The industry has developed a product and method to control and direct treatment fluids through casing perforations and into the production zone or zones. The product is called a ball sealer: in reality a series of ball sealers which are capable of plugging the casing perforations. The ball sealers are slightly larger than the casing perforation and are capable of shutting off fluid flow through the casing perforation if and when they fall in front of a perforation. (The art is placing the sealers in the wellbore so that they will seal a perforation at the right time.) The associated method involves pumping the ball sealers into the wellbore along with the treatment fluids in an orderly manner so that they plug the offending perforation at the right time.

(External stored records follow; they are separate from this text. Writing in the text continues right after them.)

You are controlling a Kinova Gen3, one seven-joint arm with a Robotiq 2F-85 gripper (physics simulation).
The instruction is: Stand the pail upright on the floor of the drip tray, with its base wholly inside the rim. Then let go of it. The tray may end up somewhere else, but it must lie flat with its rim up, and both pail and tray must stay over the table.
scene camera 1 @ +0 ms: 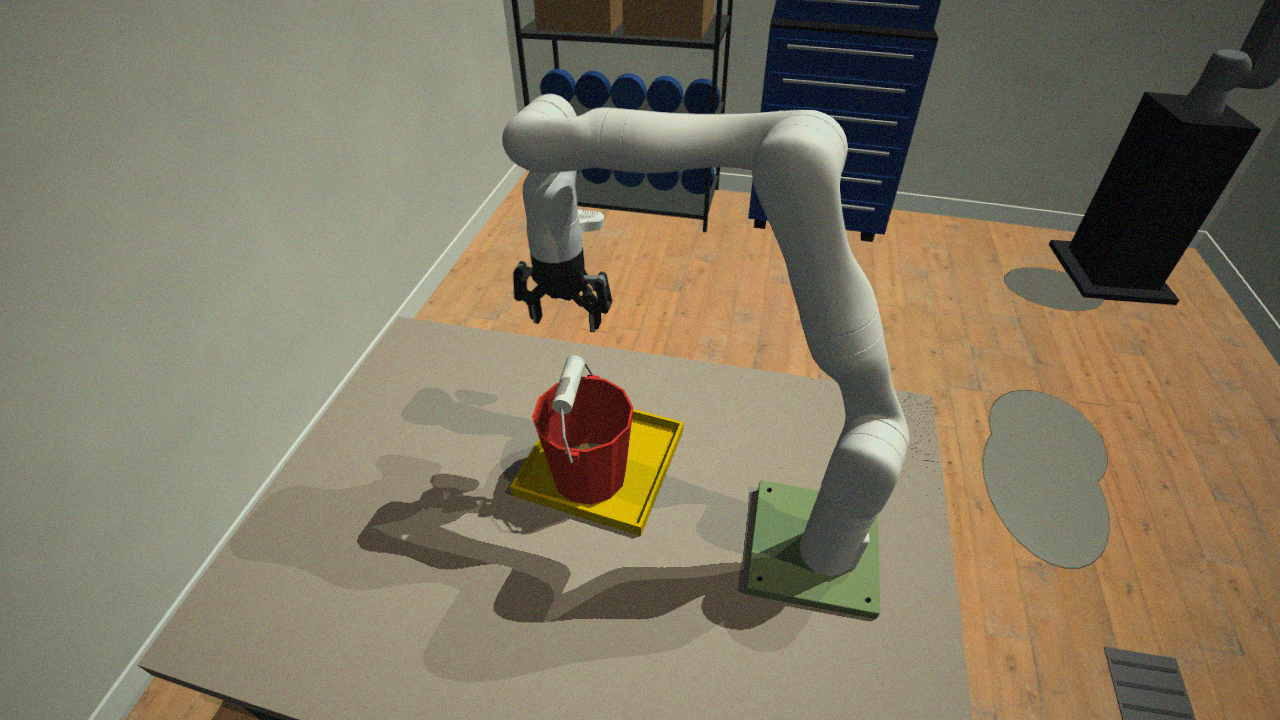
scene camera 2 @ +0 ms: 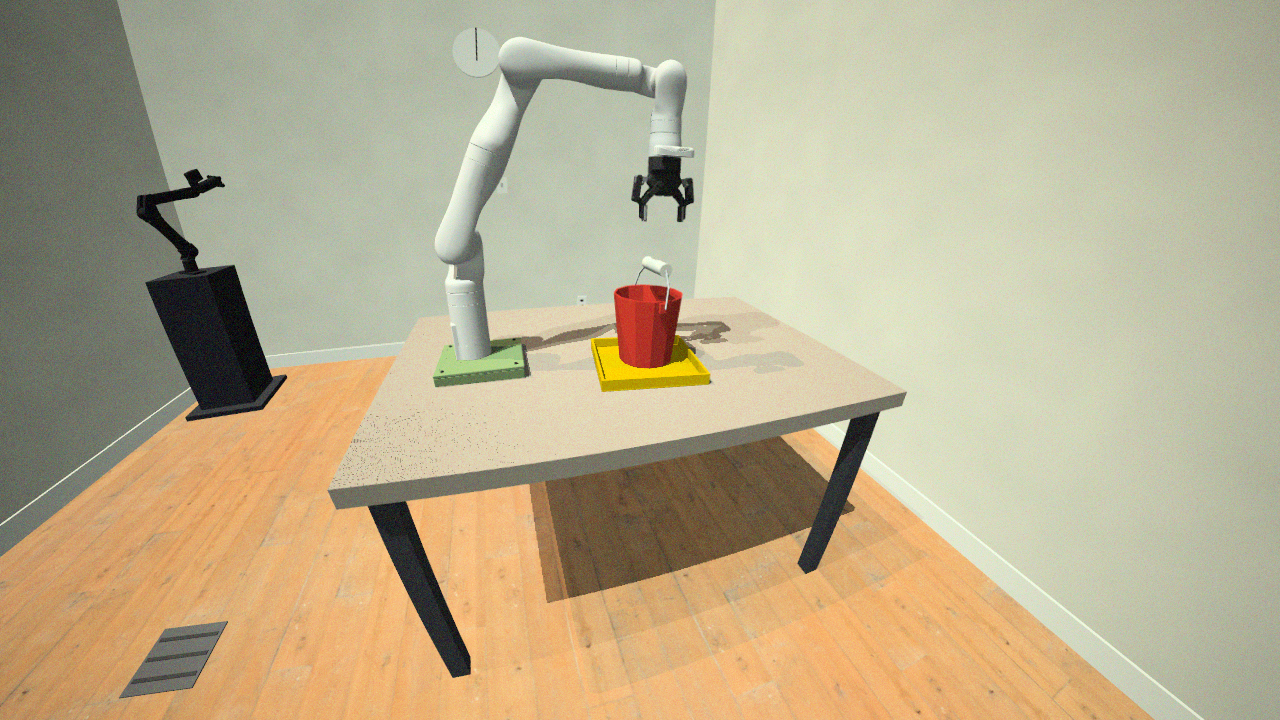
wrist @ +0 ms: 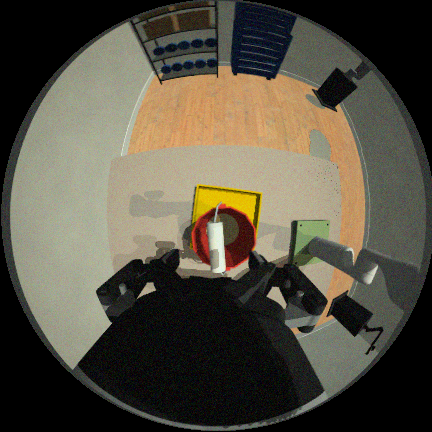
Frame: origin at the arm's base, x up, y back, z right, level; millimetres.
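Seen in the pictures: gripper, fingertip midpoint: (scene camera 1: 566, 324) (scene camera 2: 662, 221) (wrist: 213, 257); arm's base, link origin: (scene camera 1: 826, 550) (scene camera 2: 474, 353) (wrist: 315, 245).
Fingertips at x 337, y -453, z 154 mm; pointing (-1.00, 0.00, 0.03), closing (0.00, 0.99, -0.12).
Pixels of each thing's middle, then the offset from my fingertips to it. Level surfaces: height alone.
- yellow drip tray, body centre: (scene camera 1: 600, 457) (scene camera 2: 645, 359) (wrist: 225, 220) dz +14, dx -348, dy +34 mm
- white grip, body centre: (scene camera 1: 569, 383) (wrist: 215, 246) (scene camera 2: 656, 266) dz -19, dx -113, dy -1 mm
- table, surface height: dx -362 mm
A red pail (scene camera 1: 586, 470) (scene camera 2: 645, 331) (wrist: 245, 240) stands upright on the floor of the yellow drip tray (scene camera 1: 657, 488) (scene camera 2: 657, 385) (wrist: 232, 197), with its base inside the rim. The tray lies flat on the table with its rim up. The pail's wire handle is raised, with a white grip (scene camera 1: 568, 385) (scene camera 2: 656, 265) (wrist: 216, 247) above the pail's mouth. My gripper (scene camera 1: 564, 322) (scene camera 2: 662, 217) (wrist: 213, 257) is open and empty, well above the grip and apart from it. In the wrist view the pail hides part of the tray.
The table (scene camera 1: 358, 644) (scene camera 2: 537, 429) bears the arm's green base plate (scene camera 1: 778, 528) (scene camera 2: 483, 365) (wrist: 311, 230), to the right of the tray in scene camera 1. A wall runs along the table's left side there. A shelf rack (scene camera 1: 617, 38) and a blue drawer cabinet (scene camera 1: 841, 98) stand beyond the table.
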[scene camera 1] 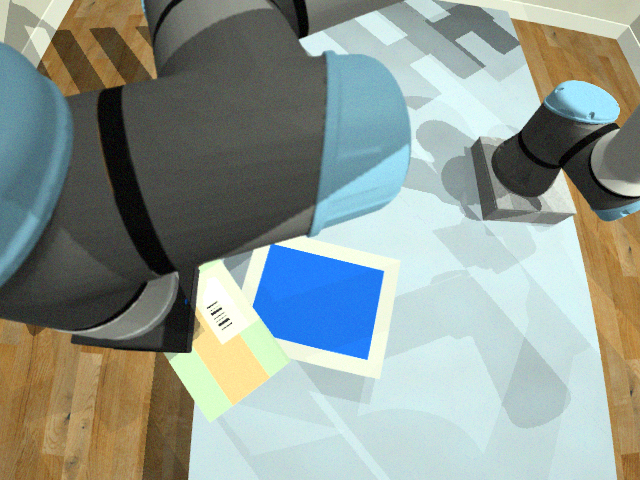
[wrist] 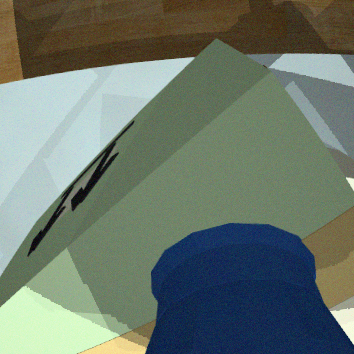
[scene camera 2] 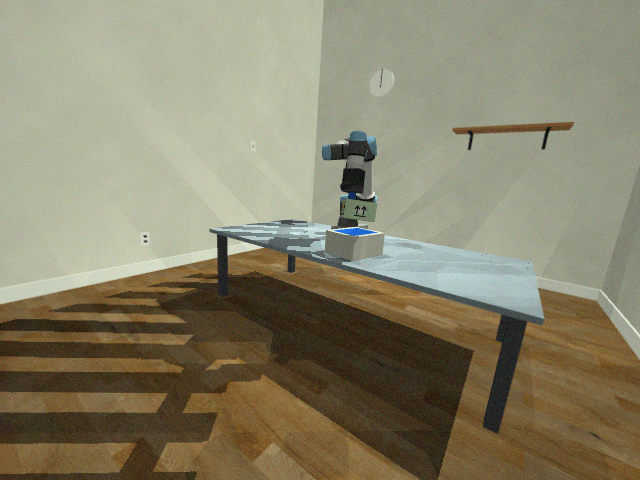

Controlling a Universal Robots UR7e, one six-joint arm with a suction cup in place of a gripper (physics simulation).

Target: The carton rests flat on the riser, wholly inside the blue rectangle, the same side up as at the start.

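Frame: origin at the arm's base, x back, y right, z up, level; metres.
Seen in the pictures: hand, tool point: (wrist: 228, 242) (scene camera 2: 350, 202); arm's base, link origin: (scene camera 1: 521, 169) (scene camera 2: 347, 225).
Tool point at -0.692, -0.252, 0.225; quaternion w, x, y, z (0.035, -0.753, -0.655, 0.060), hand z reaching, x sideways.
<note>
Pixels of each thing's top centre, then the offset from my tool point to it, as dx, dy, dz. Level surfaces: height alone.
- carton, top centre: (scene camera 1: 202, 335) (scene camera 2: 359, 198) +0.035, -0.027, +0.019
- cream riser, top centre: (scene camera 1: 317, 300) (scene camera 2: 355, 231) +0.171, +0.019, -0.164
- blue rectangle, top centre: (scene camera 1: 317, 300) (scene camera 2: 355, 231) +0.171, +0.019, -0.164
- pale blue table, surface height: dz -0.284
The carton (scene camera 1: 232, 361) (scene camera 2: 360, 211) (wrist: 200, 180) is light green with an orange band and a white barcode label on top. Two arrows on its side point up. It hangs off the table from my suction cup (scene camera 2: 352, 195) (wrist: 233, 250), which is on its top face, so my gripper is shut on the carton. In scene camera 1 the arm hides the cup and part of the carton. The cream riser (scene camera 1: 384, 310) (scene camera 2: 340, 246) bears the blue rectangle (scene camera 1: 320, 304) (scene camera 2: 355, 231). In scene camera 1 the carton overlaps the riser's left edge; in scene camera 2 it shows above and behind the riser.
The pale blue table (scene camera 1: 465, 382) (scene camera 2: 465, 273) bears the riser and the arm's grey base block (scene camera 1: 527, 214). The table's left edge runs below the carton in scene camera 1. The large arm links cover the upper left of that view. A wooden wall shelf (scene camera 2: 511, 128) is on the back wall.
</note>
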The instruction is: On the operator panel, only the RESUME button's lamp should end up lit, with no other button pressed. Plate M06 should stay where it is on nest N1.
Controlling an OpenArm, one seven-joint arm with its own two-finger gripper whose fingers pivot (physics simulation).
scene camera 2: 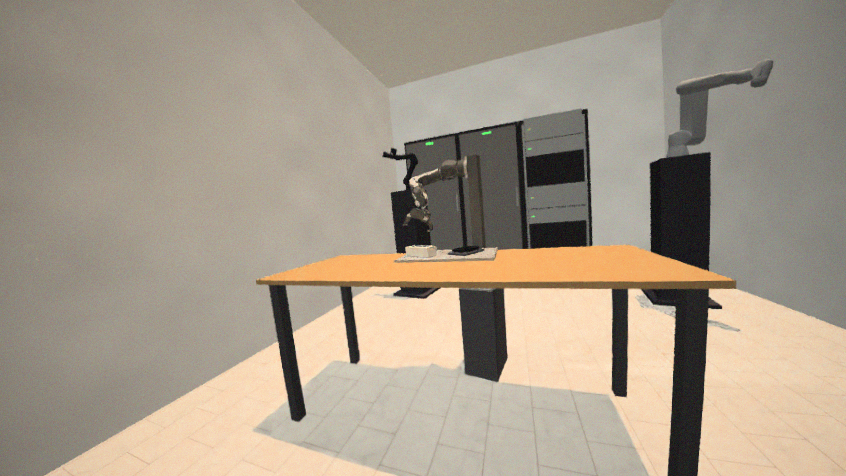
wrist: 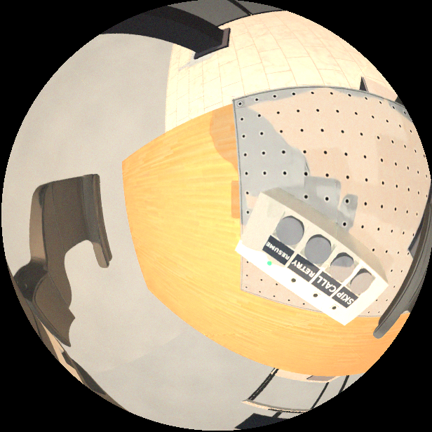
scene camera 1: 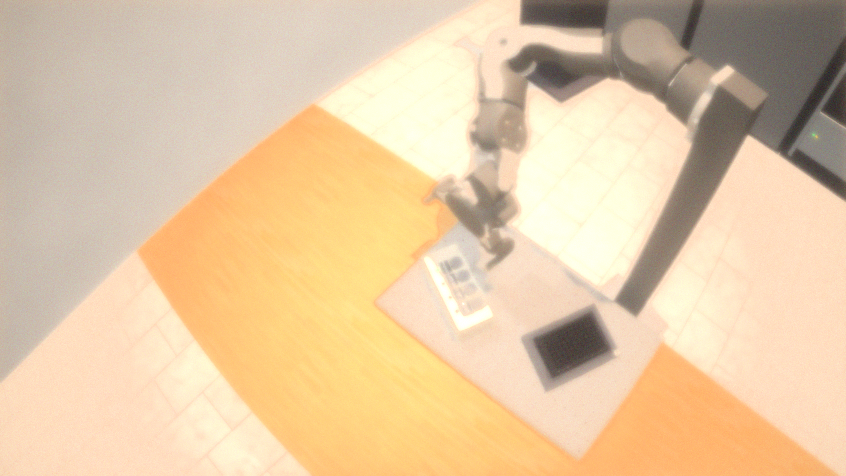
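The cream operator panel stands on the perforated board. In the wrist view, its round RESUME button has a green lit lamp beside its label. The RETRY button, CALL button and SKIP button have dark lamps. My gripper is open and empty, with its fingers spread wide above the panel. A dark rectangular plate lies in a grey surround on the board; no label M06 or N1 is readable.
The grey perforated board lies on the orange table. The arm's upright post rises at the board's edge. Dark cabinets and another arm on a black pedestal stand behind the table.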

The standard method of use requires that the ball sealers be staged in the stimulation fluid as it is pumped into the wellbore. For example, assume that a simulation treatment requires 24 barrels (1,000 gallons) of fluid, and it is known that there are 24 perforations in the wellbore; thus 48 balls will be required. (The operator generally doubles the number of perforations to determine the number of balls.) In this example, the operator would release one ball for each one-half barrel pumped into the wellbore. This will help assure that each perforation is treated with an adequate amount of stimulation fluid before the next ball contacts the next perforation sealing it prior to increased fluid pressure breaking down (opening up) the next unsealed perforation and treating the formation associated with that perforation. The sequence of seal a perforation, treat the next, seal that perforation, treat the next, etc. continues until all the perforations have been ideally treated. At the surface, the operator will note a slight increase in pressure as one perforation is sealed and until the next formation opens up under pressure with an associated pressure decrease. The actual order of perforation treatment will not be from bottom to top, but will be associated with the order in which a given formation associated with a given perforation opens up. Ideally, at the end of the operation, all perforations seal and a sharp pressure increase is seen at the surface: this phenomena is called "balling out" and indicates that all perforations have been treated.
Once the initial or secondary operations are complete, the ball sealers fall away from the perforations (due to flow from the formation into the wellbore) and generally remain in the wellbore where they become a nuisance and present operational problems. Most wellbores contain a `rat hole` which is an extension of the wellbore below the lower casing perforation about 20 plus feet in depth. (In some wellbores this rat hole can become filled with debris and no longer exists.) The balls fall into the rat hole, where, under some circumstances one may be picked up by the motion of the produced fluid and carried to surface. At the surface a renegade ball can plug the surface production valves creating a safety hazard. Some operators will place "ball catchers" at the surface to avoid this problem. Often the wellbore operator must reenter the hole with drilling tools and the excess balls surround the drilling pipe or downhole tools jamming the pipe or tools in the wellbore. This results in an expensive "fishing" operation to retrieve the jammed tools.